黒神めだかは走っていた。







理由は幼なじみの人吉善吉を探す為にである。
彼は人に好かれる。特に、異常な者に。

幼なじみを他人に渡したくないと思うからこそ、彼女の走る速度も速くなる。

だが、彼女の目の前に一人の男が立っている。

男を前にし、立ち止まった。

「黒神めだかと見る。
俺に目安箱とやらが何処にあるか教えるが良い。」

「目安箱?では相談なのだな。私が受け取ろう」

「そうか、だが俺を前にその尊大な態度はいただけん。

平伏せ。」

彼女が投書を受け取ろうと近付くが男の一言によって音を立てて地面をえぐる。
男が彼女の髪を掴み視線を自分に合わさせて

「自分より位の高い生物に会うのは初めてか?
羨ましいな、それはまだ偉大なる俺がしたことのない体験だ。
地面をえぐるほどの凄まじき平伏しに免じて、
先程の無礼は不問に付そう。
さて黒神、人吉善吉は何処にいる。」

彼女が口を開く前に

「無駄な革命はやめなよ、黒神さん。その男、都城王土は生まれながらの王者で言うなればエゴの塊だ。
君とは違い見知らぬ他人でさえ自分の役に立つため生まれてきたと信じて疑わない夜郎自大だ。
大人しく屈服していた方が身のためだよ。」

仮面の人物が男の事を語る。

「なんだ、ついてきていたのか行橋。
姿を見せるまで俺に気取らせないとは素晴らしい。
褒めて遣わす。
が しかしお喋りが過ぎるようだぞ。
俺は既に君臨している。
今更その存在を語られるまでもない。
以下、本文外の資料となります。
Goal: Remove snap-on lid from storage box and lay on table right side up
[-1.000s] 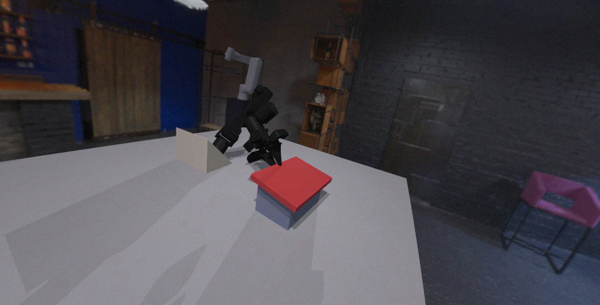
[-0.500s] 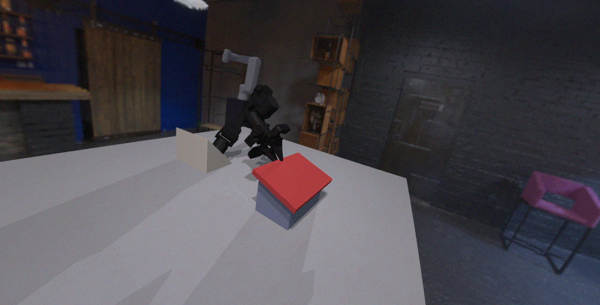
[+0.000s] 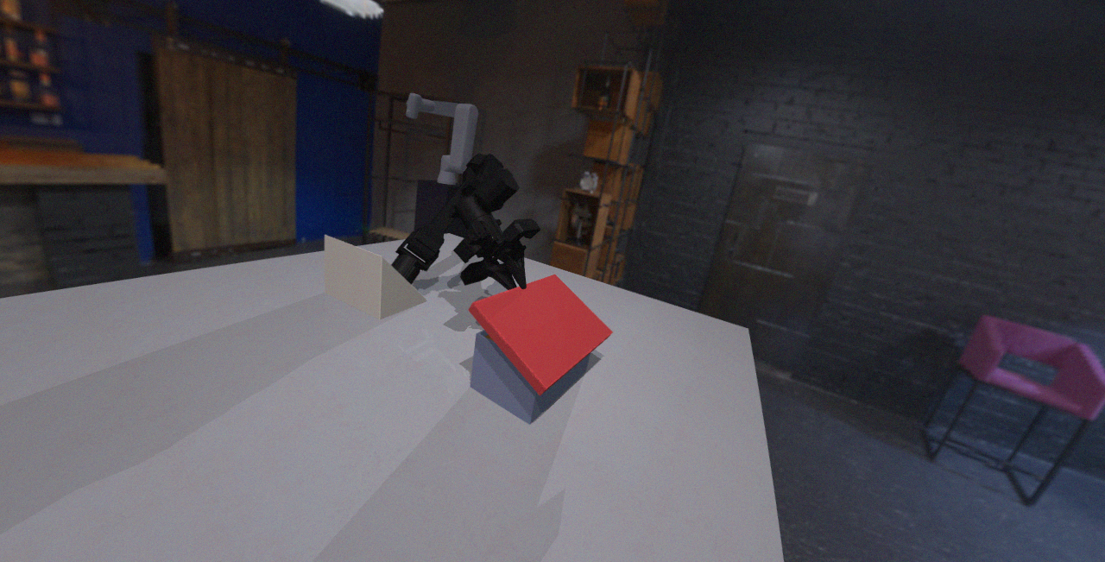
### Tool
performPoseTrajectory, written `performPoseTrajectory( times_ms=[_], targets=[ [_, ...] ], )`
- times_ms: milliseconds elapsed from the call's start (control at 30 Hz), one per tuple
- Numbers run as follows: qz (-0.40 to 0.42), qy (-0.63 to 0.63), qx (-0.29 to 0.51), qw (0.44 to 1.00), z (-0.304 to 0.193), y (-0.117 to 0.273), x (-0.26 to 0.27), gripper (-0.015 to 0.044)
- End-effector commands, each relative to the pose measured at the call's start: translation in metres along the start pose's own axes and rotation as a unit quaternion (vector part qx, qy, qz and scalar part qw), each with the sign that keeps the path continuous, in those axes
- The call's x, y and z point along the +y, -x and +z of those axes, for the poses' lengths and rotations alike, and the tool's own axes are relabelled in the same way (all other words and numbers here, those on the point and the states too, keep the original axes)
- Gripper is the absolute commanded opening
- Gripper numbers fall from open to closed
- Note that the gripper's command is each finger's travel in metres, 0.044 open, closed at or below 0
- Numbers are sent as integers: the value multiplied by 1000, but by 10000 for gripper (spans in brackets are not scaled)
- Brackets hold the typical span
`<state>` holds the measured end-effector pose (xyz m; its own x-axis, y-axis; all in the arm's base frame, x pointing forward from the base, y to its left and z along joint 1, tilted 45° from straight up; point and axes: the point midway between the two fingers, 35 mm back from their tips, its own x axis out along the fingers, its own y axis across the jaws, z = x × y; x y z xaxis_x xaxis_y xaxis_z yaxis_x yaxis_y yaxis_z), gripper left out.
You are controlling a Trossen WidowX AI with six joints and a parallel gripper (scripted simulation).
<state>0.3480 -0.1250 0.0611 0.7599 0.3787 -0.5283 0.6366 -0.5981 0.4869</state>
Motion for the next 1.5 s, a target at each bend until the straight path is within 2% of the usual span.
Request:
performPoseTrajectory(
  times_ms=[0,1467],
  targets=[
    [5,5,2,1000,-1,3,11,0],
    [5,6,1,1000,-1,26,67,0]
  ],
)
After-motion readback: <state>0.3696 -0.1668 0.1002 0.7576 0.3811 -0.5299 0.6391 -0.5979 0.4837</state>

」

「えへ!そう言うなよ僕はお前の語り部なんだから、
そんなことより王土!
後ろを見てみろよ!」

男、都城が後ろを見た時にめだかも見えた。
会いたかったが来るなと願っていた人物、善吉がこちらに走ってくる。

「めだかちゃん!」

あのめだかが人に平伏している。
そのことに驚き善吉は駆け寄る。

「めだかちゃん、どうしたんだ!」

めだかを心配する善吉。


「人吉善吉。王よりも先に黒神の元に行くとは悲しいではないか、
しかも、俺を前にそのような尊大な態度もいただけん。
だが、ヒトキチよ・・・・・・」
善吉の顎を掴み、また言葉を紡ぐ。

「俺はお前に惚れた。一目惚れだ!
俺はこれ以上なくお前を見初めた。
妻として俺に付き従うことを許そう。」

そういって自身の顔を善吉に近付ける。
だが、触れる前にめだかが都城に近付こうとする。

「善吉に、私の大切な幼なじみに何しようとしているのだ、都城三年生!!」

「ほう?立ち上がるか、成る程大した革命だが
しかし王の恋路を邪魔しようとは無粋な女よ。
その罪、万死に値―」

行橋がめだかの体を抑えたために都城の言葉は最後まで言われなかった。

「何の真似だ、行橋」

「勿論王土、出過ぎた真似だよ、えへへへっ!
それにお前の王道楽土を築くのに彼女は必要だろ。」

「その通りだな行橋。
すまんすまん
まぁよい、いずれにしろ今日は会うつもりも無かったのだ。
ヒトキチ、その投書を読んでおけ、デートの誘いだ―
日時と場所が書いてある。
その時改めてじっくりと互いの仲を深めようではないか。」

「俺はお前との仲を深める気なんざ、ねぇ!」

「意地を張るな。お前は長い間黒神という異常と共にいた事が異常なのだ。
異常側に来い、ヒトキチよ
お前は黒神よりも俺の為に生まれ、俺と共にいるべき存在なのだ」

善吉に投書を渡した後、
背を向け、去りながら言う。

行橋も都城についてその場を離れようとする。

「普段はあんなに口数が多い奴じゃないのに、
相当人吉くんにぞっこんと見える。
全く、あいつも僕らは
変わった奴が好き過ぎる」

そうして彼も去っていき、
放心状態の善吉と既に姿の見えない都城の去って行った方向を睨みつけるめだかの二人がその場に残された。